■ **WHAT THE EXERCISE ASKS**
Reproduce the records exactly, beginning with their first line and ending with the line that contains "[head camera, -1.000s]", and output nothing more.

■ **EXTRACTED INFORMATION**
──────

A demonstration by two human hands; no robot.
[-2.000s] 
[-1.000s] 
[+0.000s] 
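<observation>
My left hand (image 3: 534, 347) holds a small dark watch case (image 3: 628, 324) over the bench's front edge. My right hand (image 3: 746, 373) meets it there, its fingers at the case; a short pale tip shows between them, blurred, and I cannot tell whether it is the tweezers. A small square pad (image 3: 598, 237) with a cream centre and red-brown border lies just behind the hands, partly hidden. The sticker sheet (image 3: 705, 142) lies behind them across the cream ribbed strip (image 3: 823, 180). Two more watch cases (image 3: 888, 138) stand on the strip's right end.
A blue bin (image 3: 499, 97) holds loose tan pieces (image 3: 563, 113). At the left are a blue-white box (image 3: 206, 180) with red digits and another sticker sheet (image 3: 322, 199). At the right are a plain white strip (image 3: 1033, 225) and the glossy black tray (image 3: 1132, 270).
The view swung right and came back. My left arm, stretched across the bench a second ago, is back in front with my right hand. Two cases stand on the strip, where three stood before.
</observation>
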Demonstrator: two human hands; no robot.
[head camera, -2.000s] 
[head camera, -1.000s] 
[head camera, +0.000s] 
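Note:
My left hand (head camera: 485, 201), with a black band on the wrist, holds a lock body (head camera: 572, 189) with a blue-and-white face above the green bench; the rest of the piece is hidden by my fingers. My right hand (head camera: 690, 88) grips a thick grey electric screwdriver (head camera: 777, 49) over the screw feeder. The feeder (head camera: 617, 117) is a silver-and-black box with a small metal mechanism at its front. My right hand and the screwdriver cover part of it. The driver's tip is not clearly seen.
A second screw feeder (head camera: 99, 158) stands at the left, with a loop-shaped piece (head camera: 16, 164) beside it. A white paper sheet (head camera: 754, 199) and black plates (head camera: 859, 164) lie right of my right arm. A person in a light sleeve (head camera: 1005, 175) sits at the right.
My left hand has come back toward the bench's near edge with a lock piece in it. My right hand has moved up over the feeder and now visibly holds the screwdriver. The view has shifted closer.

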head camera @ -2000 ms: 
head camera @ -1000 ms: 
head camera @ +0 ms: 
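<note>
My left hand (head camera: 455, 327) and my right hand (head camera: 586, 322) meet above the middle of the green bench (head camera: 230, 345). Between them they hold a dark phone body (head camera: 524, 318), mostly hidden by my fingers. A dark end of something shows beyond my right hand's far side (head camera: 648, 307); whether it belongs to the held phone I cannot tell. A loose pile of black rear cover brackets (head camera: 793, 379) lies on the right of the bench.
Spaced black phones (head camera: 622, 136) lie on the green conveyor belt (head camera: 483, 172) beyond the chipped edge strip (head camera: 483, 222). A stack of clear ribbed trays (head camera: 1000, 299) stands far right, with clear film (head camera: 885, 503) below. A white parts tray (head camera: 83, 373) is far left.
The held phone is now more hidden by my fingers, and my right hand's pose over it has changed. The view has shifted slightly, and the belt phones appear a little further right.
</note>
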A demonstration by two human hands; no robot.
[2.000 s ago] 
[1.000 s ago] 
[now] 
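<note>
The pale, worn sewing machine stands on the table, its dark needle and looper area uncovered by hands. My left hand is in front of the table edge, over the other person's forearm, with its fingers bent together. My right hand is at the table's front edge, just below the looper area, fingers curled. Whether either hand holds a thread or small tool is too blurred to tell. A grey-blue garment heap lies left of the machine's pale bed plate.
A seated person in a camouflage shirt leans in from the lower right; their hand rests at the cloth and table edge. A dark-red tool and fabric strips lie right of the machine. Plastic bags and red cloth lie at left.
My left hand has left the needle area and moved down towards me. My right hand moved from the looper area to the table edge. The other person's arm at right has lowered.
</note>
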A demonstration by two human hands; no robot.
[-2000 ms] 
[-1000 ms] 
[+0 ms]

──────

■ **RESPONSE AREA**
A demonstration by two human hands; no robot.
[-2.000s] 
[-1.000s] 
[+0.000s] 
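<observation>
My left hand (image 3: 534, 347) holds a small dark watch case (image 3: 628, 324) over the bench's front edge. My right hand (image 3: 746, 373) meets it there, its fingers at the case; a short pale tip shows between them, blurred, and I cannot tell whether it is the tweezers. A small square pad (image 3: 598, 237) with a cream centre and red-brown border lies just behind the hands, partly hidden. The sticker sheet (image 3: 705, 142) lies behind them across the cream ribbed strip (image 3: 823, 180). Two more watch cases (image 3: 888, 138) stand on the strip's right end.
A blue bin (image 3: 499, 97) holds loose tan pieces (image 3: 563, 113). At the left are a blue-white box (image 3: 206, 180) with red digits and another sticker sheet (image 3: 322, 199). At the right are a plain white strip (image 3: 1033, 225) and the glossy black tray (image 3: 1132, 270).
The view swung right and came back. My left arm, stretched across the bench a second ago, is back in front with my right hand. Two cases stand on the strip, where three stood before.
</observation>
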Demonstrator: two human hands; no robot.
[head camera, -2.000s] 
[head camera, -1.000s] 

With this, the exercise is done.